Tuesday 6 July 2010

The Protestant Ethic and the Spirit of Statistics

The readers of the previous post may be of the kind who is very reluctant to accept an history of anything which does not make a large case for protestantism. Fortunately, this was in our case a mere omission. For we are strong defenders of the idea that, like most of the time, the answers to most of our questions are to be found in calvinism.

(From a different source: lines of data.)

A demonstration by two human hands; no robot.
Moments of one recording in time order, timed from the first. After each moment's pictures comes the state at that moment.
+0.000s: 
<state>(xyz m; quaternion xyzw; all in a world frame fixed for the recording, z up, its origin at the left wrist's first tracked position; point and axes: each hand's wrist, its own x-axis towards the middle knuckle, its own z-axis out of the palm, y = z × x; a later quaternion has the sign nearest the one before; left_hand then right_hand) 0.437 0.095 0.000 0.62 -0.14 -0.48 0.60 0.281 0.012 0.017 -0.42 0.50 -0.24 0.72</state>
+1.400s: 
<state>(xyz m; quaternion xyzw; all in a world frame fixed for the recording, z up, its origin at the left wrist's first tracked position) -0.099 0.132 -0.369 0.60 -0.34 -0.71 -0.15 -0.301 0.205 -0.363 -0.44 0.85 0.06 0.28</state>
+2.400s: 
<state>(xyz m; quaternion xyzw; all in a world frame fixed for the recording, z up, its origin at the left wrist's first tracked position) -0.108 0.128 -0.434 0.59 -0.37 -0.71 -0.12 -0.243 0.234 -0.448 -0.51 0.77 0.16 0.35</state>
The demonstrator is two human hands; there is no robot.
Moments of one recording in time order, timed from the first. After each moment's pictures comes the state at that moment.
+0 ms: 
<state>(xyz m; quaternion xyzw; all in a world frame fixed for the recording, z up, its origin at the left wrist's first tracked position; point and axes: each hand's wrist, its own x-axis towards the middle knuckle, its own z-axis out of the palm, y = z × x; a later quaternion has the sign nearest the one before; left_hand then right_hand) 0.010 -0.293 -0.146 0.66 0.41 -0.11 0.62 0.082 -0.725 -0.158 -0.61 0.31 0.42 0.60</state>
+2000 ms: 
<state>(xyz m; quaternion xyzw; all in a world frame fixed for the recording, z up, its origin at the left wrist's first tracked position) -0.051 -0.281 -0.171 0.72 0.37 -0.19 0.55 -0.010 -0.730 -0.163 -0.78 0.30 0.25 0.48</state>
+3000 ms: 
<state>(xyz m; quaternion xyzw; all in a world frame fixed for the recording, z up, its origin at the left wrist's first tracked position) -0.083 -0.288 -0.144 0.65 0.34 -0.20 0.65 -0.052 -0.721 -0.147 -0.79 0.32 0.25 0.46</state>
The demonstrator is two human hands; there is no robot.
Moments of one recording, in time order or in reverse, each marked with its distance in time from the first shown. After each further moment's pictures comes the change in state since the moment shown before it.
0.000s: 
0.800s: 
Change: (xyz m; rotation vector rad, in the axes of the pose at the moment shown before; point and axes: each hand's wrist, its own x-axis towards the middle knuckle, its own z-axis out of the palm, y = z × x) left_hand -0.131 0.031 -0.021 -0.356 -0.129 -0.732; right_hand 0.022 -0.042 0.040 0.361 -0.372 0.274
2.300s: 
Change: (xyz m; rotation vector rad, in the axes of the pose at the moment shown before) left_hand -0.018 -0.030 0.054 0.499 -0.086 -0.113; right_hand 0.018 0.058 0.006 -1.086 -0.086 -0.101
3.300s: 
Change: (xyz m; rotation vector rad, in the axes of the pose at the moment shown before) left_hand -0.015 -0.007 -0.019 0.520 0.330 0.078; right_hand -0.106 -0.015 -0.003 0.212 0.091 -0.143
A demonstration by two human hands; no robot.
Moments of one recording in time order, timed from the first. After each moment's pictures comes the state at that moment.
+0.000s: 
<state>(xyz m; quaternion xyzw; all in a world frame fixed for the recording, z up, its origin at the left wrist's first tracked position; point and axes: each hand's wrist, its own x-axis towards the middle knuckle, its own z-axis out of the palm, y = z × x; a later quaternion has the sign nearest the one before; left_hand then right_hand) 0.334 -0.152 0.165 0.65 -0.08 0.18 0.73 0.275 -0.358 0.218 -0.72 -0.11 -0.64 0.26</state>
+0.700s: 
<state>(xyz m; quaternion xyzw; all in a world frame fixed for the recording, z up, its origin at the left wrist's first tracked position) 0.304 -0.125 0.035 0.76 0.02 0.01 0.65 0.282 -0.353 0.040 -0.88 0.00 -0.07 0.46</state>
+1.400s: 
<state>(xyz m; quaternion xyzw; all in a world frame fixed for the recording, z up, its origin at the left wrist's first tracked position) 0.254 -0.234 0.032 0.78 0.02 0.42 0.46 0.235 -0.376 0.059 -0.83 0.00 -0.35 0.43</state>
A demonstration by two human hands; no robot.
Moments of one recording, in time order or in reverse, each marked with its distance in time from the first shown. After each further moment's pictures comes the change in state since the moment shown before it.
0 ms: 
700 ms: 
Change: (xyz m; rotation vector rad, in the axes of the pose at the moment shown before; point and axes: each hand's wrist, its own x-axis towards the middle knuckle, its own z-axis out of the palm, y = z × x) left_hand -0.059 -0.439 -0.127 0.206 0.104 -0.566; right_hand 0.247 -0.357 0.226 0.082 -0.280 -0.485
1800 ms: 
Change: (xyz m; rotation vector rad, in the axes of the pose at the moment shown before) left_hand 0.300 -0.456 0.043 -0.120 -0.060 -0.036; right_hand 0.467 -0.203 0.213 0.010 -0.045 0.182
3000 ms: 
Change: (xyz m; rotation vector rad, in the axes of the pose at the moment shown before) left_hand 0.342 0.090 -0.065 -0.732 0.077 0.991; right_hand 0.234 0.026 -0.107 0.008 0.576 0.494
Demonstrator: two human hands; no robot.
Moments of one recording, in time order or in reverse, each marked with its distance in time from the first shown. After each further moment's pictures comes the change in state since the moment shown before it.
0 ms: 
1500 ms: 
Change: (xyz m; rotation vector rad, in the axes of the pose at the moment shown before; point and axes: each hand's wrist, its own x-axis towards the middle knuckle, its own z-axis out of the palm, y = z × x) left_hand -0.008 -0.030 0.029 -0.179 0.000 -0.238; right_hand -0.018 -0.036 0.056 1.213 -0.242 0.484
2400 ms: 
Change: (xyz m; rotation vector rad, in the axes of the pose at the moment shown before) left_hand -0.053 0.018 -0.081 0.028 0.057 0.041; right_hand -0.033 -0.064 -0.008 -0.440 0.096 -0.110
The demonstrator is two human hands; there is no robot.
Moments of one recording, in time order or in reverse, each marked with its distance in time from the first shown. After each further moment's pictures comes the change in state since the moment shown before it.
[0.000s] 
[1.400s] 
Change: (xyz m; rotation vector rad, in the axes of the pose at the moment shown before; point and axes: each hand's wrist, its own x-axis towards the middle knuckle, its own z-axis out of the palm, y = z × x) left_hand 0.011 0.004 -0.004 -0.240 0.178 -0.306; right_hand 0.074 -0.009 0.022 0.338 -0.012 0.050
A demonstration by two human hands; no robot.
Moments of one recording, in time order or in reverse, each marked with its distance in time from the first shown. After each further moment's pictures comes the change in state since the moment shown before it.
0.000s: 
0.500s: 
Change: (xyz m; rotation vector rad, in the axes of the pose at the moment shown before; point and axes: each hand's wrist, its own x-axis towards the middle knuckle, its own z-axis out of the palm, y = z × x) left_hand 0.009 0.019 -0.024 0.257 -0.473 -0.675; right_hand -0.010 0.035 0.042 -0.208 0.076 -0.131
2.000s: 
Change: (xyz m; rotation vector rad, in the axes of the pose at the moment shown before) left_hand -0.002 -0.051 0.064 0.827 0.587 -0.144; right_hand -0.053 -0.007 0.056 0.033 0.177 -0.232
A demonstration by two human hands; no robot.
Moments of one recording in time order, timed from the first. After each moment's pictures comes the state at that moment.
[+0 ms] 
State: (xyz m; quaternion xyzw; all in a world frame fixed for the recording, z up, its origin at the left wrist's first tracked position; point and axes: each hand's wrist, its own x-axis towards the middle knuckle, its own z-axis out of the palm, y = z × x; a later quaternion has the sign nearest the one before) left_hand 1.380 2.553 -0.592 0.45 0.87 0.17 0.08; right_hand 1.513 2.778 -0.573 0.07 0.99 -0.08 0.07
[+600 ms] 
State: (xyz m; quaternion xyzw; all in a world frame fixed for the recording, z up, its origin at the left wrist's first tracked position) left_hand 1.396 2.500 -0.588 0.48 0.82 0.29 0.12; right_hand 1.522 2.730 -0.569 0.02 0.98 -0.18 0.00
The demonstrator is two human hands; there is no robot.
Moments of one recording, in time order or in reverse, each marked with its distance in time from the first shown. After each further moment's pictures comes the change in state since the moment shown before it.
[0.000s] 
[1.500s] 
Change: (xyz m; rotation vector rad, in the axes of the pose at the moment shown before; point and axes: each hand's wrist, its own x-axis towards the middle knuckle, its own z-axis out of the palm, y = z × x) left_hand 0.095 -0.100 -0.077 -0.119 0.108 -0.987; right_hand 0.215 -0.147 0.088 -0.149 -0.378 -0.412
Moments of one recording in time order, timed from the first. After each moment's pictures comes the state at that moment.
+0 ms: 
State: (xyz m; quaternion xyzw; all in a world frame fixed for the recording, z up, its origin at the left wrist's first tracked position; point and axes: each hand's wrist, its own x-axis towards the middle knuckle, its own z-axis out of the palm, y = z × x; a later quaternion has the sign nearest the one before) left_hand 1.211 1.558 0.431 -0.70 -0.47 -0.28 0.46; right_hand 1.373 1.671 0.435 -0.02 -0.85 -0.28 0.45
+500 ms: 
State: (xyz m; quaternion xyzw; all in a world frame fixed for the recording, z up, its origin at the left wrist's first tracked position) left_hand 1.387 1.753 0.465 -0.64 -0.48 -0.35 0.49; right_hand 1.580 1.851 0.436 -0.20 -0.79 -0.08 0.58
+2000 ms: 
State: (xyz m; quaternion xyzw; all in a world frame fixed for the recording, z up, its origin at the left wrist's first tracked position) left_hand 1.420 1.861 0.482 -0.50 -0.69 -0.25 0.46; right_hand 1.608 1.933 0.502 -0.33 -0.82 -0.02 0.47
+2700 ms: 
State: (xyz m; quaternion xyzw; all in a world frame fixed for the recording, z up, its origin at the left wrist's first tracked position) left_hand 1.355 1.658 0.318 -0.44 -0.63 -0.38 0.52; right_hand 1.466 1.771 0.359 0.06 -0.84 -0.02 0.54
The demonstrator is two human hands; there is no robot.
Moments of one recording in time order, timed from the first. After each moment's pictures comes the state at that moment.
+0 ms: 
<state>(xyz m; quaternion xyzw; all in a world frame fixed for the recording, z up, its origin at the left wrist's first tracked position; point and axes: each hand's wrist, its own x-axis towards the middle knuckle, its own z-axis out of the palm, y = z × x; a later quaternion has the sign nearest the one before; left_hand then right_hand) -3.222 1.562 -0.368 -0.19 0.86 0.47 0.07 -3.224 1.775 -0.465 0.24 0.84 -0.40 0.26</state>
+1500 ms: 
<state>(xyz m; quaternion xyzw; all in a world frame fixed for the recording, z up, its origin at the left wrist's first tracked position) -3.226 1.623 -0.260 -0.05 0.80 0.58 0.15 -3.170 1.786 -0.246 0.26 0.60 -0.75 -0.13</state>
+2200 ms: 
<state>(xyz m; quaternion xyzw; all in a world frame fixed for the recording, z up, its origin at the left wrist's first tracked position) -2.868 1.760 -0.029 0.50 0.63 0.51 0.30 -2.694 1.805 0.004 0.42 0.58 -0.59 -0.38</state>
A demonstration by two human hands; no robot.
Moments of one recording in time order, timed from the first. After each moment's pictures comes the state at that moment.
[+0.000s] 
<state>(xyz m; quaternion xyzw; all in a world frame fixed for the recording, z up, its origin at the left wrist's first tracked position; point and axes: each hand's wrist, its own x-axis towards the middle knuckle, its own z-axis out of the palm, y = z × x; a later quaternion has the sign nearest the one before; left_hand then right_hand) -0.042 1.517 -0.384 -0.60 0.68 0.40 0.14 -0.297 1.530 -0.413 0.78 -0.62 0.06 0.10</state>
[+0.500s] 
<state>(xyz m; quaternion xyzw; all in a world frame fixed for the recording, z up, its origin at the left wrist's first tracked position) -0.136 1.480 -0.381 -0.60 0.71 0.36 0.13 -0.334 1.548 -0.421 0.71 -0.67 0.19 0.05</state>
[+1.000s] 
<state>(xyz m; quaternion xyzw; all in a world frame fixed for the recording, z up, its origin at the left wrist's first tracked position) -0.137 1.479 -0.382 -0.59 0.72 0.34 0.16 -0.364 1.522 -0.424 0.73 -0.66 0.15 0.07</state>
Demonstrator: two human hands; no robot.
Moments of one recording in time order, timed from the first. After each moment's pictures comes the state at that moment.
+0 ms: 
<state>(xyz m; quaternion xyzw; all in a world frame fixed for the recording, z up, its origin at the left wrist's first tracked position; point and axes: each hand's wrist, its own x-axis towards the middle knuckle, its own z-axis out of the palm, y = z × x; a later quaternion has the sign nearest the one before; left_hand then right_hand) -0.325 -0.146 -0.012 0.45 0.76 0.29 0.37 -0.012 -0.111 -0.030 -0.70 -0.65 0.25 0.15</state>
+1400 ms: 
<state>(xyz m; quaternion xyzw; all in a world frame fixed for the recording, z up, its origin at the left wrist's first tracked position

It is a common defect of historians to be unable to see the statistical nature of most of the historical controversies they study. The Reformation's case is a good example of such an inability. Indeed, religious aspects of the emergence of calvinism should not hide what must be considered as one of the first attempts to state the difference between correlation and causation. For here is the primary message of calvinism: the Roman Church, the Calvinists say, noting that virtuous lives are strongly correlated with an afterlife in paradise, jumped to the conclusion that the virtuous actions cause their author to go to Heaven. This is a poor understanding of the statistical nature of this correlation. To the contrary, we can bring strong evidences that a common-causal variable, namely "being chosen", causes both virtuous life and acceptance to Heaven.

And this is the kind of change that can account for the European economic take-off.

To conlcude this opening lecture on the history of statsistics, we shall notify that the two precedent posts are inspired by Quattrone & Tversky's 1984 article, Causal versus diagnostic contingencies: On self-deception and on the voter's illusion, a summary of which can be found here. (Tversky was a cognitive psychologist, co-author for 10 years of 2002 Economics Nobel Prize-recipient Daniel Kahneman, with who he conceived the Prospect Theory, the most famous non Expected-Utility theory of decision in uncertainty. It is commonly accepted that he would have jointly received the prize, hadn't he died in 1996.)

Tversky and Quattrone's analysis is opposite to this one : according to them, Calvinists would behave as if their actions were causes of where they will go in the afterlife, even though their doctrine asserts that the correlation between virtuous lives and Heaven is by no mean causal. More precisely, they take Calvinists as an example of deceptive diagnosis, which is a form of self-deception where people select an action to make a favorable diagnosis of a positive outcome as if the favorable diagnosis caused the positive outcome : people deceive themselves by mistaking the correlation between the favorable diagnosis and the positive outcome for a causal relation. A calvinist tempted soul could for instance resist the temptation, even though his temptation is already the proof that he is not chosen ("Calvinists ought to transgress upon experiencing the desire to do so, other things being equal, for heaven and hell are independant of actions conditional to the urge to sin. Contrary to this analysis, we believe that many Calvinists would nonetheless resist the temptation and choose instead the virtuous acts correlated with paradise."). Interestingly, for Weber's argument on the origins of accumulation in calvinism to be valid, we need to assume the existence of such kind of self-deceiving process, which is confirmed by Tversy and Quattrone's experiment.